Goulburn business also suffers drought effects | Editorial

It's being referred to as the worst drought in living memory. Almost the entire state is now officially drought-declared. 

Across the Southern Tablelands for the autumn period, the Bureau of Meteorology reported that we received only 33 percent of our average autumn rainfall. 

Winter brought no relief with 65pc of average rainfall across the region in June; July far worse with a mere 27pc of average. 

Hume MP Angus Taylor is urging farmers to check eligibility for the federal government’s farm household allowance as financial aid. However, it’s not just those on the land who are feeling the pinch. 

Across the state, businesses in rural and regional centres are reporting a downturn in business as belts are tightened. 

While aid is available for farmers, there is no emergency relief for businesses that are suffering as a result of the drying up of income.

While the local consumer movement has gained a lot of traction in recent years as a means of strengthening local economies and minimising environmental impact, there has never been a more important time to keep your consumer dollar in the local community.
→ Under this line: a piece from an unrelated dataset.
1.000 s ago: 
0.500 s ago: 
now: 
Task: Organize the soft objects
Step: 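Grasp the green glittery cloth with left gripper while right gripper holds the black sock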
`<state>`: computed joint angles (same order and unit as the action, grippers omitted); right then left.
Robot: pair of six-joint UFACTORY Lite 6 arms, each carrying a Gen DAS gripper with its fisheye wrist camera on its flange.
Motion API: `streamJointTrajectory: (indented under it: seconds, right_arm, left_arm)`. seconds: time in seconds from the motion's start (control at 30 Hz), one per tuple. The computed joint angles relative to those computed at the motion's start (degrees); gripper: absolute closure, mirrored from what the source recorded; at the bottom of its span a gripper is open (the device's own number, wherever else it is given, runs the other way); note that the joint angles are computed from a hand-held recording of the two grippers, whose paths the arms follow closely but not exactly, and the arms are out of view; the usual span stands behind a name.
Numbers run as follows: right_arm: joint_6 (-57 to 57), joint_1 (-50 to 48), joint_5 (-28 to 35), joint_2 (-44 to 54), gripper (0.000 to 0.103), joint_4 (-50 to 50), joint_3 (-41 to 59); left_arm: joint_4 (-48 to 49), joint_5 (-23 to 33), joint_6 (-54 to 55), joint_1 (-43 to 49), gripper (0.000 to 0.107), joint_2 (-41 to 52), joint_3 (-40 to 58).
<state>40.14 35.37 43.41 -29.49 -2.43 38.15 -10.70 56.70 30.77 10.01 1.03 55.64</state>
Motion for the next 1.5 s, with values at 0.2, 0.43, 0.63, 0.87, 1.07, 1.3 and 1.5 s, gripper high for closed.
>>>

In Australia, for every $100 spent in a national chain business, about $13 stays in the local community. 

By comparison, for every $100 spent in a local business, around $45 remains in the local community. 

That $45 helps to pay local salaries; it goes towards engaging local professional services such as bookkeeping, cleaning or legal services; and is spent in other businesses. 

For communities where off-farm incomes may well be keeping families going with no income from farming, ensuring the viability of businesses that employ local people is crucial.

While Goulburn is in the fortunate position of having a healthy local tourism industry which keeps many of our local businesses ticking over, this does not guarantee immunity from a rural community facing straitened circumstances. 

If goods and services are locally provided, it makes economic and social sense to prioritise those over travelling to Queanbeyan, Yass or Canberra for the same goods and services.

We hear a lot from people who are keen to have outside businesses and companies invest in our region, but the best investment comes from the people who live here.